In the past decade, the Alberta government took over control of emergency services in small towns and in this process of consolidation, they slashed the number of ambulances running. In the community of Warner in southern Alberta, the number of ambulances was reduced from five to two. In 2009, the city of Airdrie, located north of Calgary, experienced a similar reduction from five ambulances to only three. No doubt that this contributed to the 21% increase in ambulance response time and increased variability in response time noted between 2019 and 2021.
The failures of the Alberta government to provide adequate healthcare to all people means volunteer firefighters in small communities desperately work to keep the system from collapsing.
And as noted by Sandra Azocar, executive director of advocacy group Friends of Medicare, “In the mid 90s, [Alberta] closed half of our hospital beds from 13,000 to 6,500 and the population was 2.6 million.” With a growth in population, there is now only one hospital bed for every 500 people living in Alberta compared with one bed for every 200 people previously.
Even in 2019, when the ambulance crisis first received news coverage, the provincial NDP party promised to come up with a solution. But rather than address and reverse the decades of austerity and budget cuts, Rachel Notley’s plan is to “post EMS professionals in emergency rooms (ERs) who would care for up to three individuals waiting for admission.” Currently, paramedics must wait with their patients at the hospital until a bed becomes available, which adds hours onto their call and prevents them from helping other people. Unimpressed, both healthcare advocates and the union representing EMS workers describe this proposal as a “short term solution at best.”
As the ambulance crisis reached record levels in 2021, Kenney’s government finally addressed the problem on Jan. 24, 2022, when they announced a new advisory committee at the same time that the AHS revealed a ten-point plan to increase capacity. While the NDP Opposition health critic David Shepherd correctly points out that the UCP plan includes no timeline, accountability, transparency, or targets, the Alberta NDP stop short of demanding the funding needed to ensure a robust healthcare and emergency system in the province.

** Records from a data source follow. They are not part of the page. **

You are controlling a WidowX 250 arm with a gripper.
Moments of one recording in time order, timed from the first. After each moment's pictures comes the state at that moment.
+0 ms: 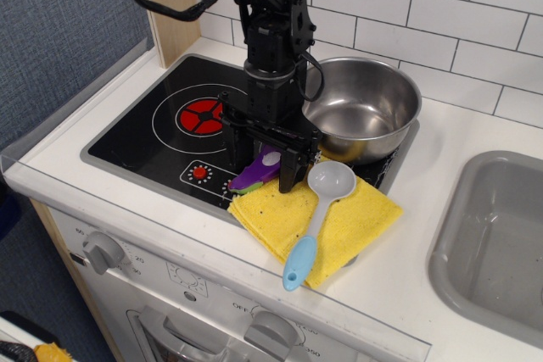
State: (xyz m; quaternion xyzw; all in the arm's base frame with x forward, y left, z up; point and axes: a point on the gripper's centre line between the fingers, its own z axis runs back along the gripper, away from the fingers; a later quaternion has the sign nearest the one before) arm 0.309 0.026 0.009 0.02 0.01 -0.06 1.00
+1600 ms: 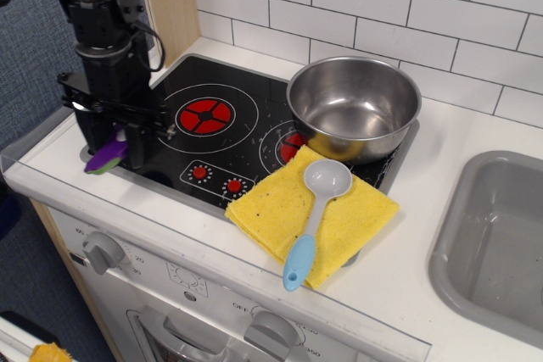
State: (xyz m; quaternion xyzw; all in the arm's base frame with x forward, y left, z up) arm 0.247 0.136 0.039 0.05 -0.01 0.05 1.00
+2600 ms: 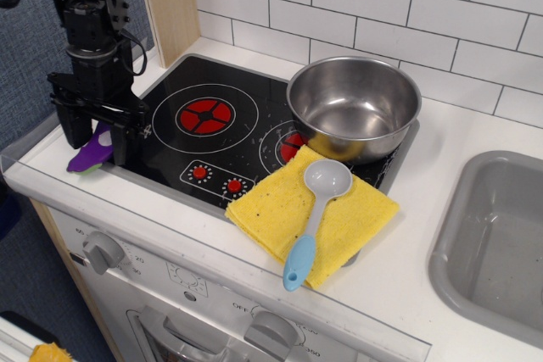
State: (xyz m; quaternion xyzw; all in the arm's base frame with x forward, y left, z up) arm 0.259 0.175 0.015 0.07 0.04 0.04 1.00
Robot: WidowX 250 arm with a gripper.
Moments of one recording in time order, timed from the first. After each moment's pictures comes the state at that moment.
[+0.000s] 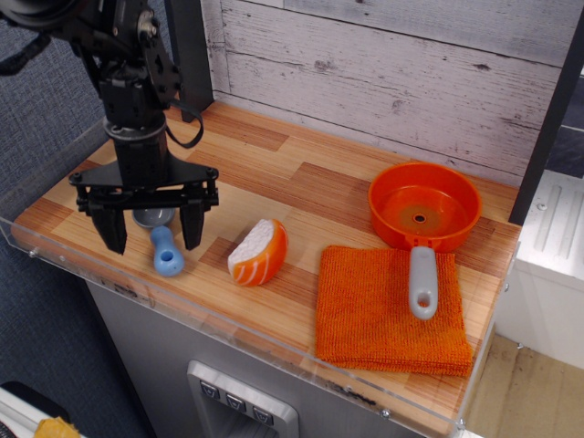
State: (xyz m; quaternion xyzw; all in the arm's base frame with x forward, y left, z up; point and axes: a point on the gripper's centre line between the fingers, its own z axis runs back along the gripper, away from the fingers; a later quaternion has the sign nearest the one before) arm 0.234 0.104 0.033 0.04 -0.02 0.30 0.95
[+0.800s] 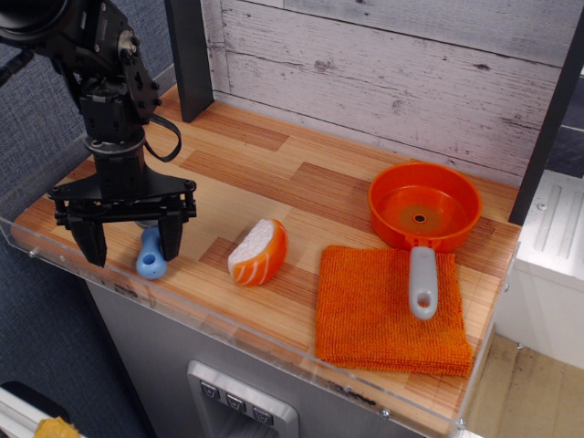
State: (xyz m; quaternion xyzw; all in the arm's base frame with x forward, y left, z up) arm 0.227 0.119 0.021 0.05 -0.01 0.33 0.94
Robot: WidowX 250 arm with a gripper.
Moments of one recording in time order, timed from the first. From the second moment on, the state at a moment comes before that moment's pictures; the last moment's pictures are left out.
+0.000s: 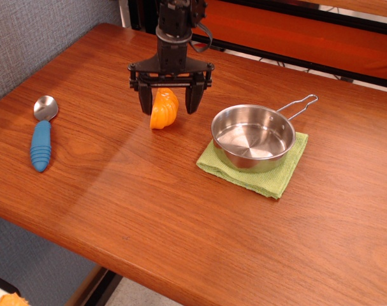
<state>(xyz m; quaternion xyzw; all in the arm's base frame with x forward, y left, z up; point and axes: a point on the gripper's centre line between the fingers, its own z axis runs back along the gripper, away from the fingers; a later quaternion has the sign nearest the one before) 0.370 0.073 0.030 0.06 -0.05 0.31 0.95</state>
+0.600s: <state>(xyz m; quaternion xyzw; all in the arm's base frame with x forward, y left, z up) 0.371 0.081 0.021 0.07 -0.05 0.32 0.94</state>
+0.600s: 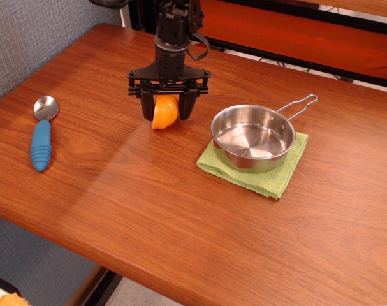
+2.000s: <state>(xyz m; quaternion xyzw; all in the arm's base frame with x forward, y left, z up) 0.241 0.025 0.044 0.08 -0.06 0.38 0.92</state>
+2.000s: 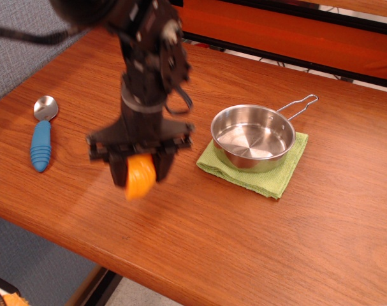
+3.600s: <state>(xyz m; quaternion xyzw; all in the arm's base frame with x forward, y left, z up) 0.231 -0.022 0.035 0.06 -0.07 0.35 0.93</state>
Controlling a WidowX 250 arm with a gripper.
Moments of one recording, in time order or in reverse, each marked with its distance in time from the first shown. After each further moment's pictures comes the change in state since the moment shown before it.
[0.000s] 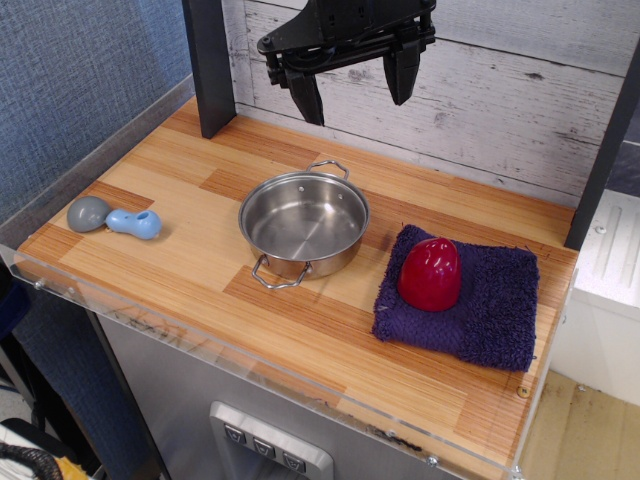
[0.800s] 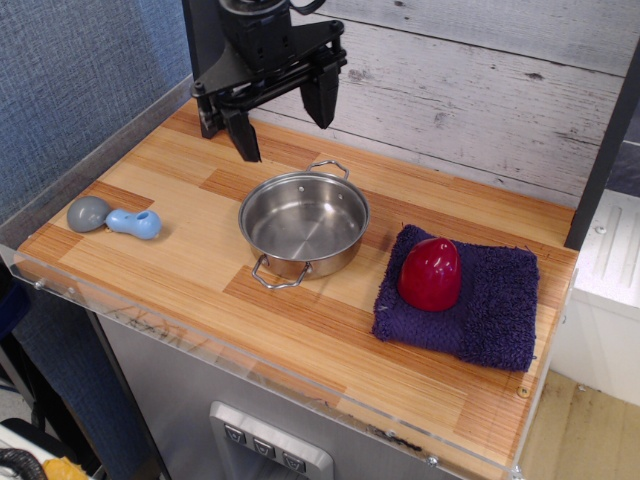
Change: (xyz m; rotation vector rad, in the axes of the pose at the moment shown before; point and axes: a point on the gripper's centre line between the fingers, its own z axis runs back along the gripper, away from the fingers) arm 0.003 0.065 -0.016 0.114 0.072 0.402
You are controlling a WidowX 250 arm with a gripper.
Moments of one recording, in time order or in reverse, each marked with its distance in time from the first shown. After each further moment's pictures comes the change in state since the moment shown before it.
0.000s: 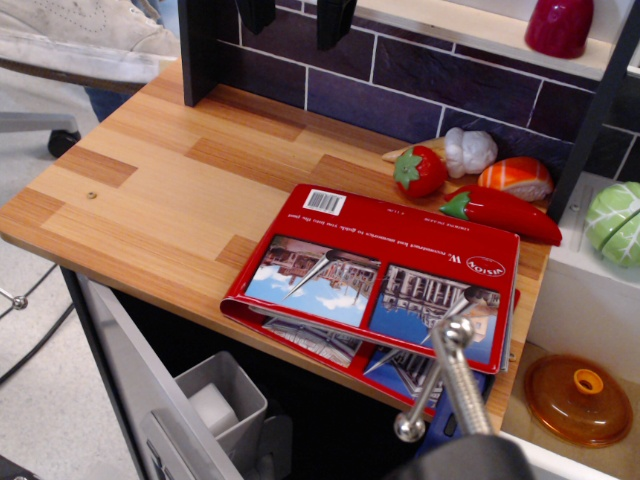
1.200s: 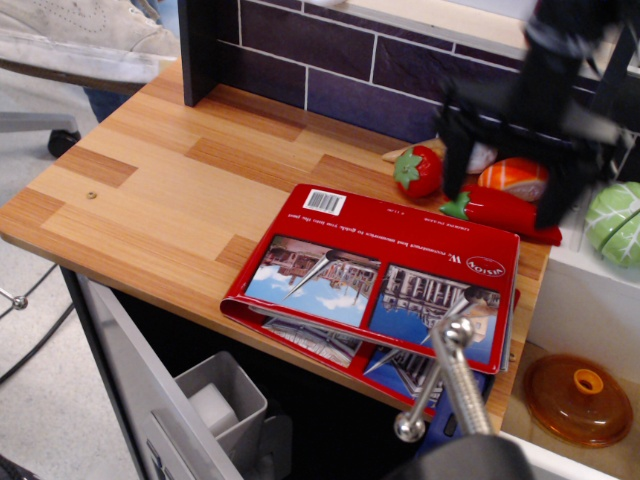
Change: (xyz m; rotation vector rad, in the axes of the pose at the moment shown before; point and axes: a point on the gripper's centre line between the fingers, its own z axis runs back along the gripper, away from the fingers) arm -0.044 -0.162 -0.058 0.110 0.040 0.106
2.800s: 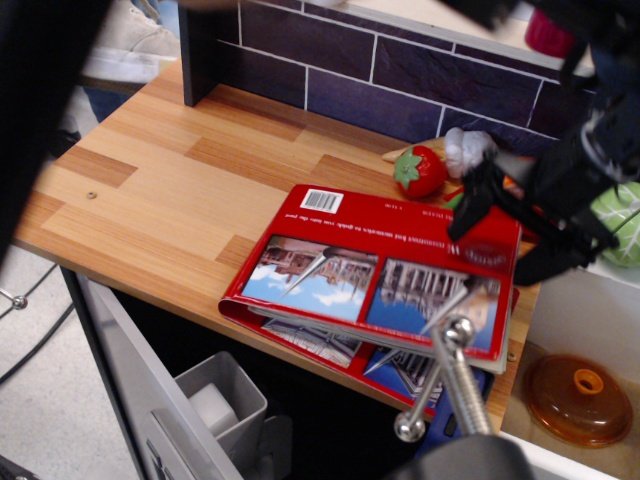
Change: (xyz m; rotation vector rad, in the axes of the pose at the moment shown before) arm 0.013 0.001 -0.043 0.374 -0.014 -0.041
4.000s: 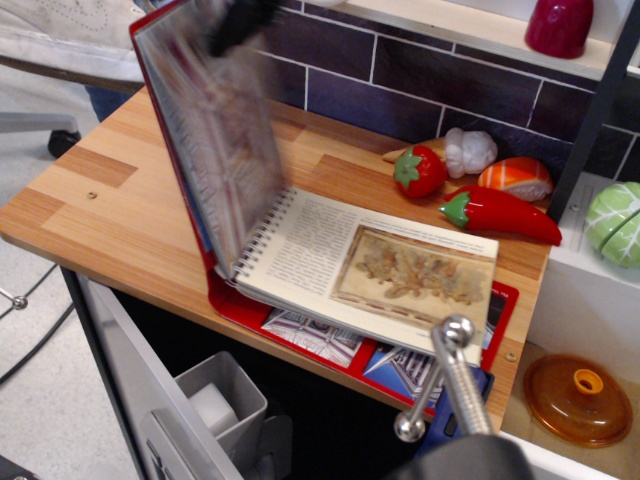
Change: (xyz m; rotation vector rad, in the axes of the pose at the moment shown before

Years of budget cuts, an aging population, and the Covid-19 pandemic exposes the rot in our public healthcare system. This decades-long process might be more apparent in Alberta than anywhere else in Canada, but what remains a point of pride for Canadians, our single-payer healthcare system, is under attack from coast-to-coast-to-coast. Rather than continued privatization and free-market “solutions” that serve only make a few people filthy rich, we need robust investment in public services based on public need. Every person deserves access to accessible and expedient healthcare and our wealthy country can easily afford it. The chief obstacle is not one of resources but resource allocation. Rather than spending billions on the military, police, and corporate bailouts, we can invest in healthcare infrastructure, training, and workers. In this struggle for health, we will need to contend with greedy CEOs and shareholders who do not see healthcare as a human right but an opportunity for exploitation and profit.